**Work request**
All lines of the listing that contain "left" should be shown in full.
########
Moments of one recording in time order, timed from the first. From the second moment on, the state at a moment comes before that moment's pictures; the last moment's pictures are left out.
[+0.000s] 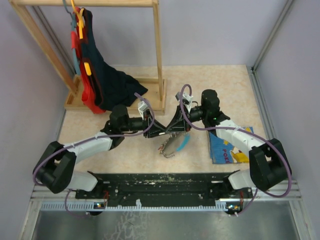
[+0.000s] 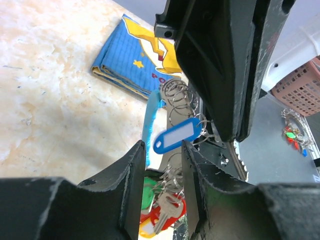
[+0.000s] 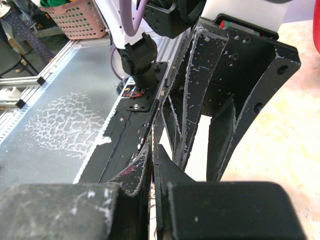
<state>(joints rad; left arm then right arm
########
**Response to the task**
Moments of one recording in time order, timed from the first. From the second moment on, the state at a moment comes before that moment's pictures; the last moment's pictures are left out.
<state>(joints rad; left arm then right arm

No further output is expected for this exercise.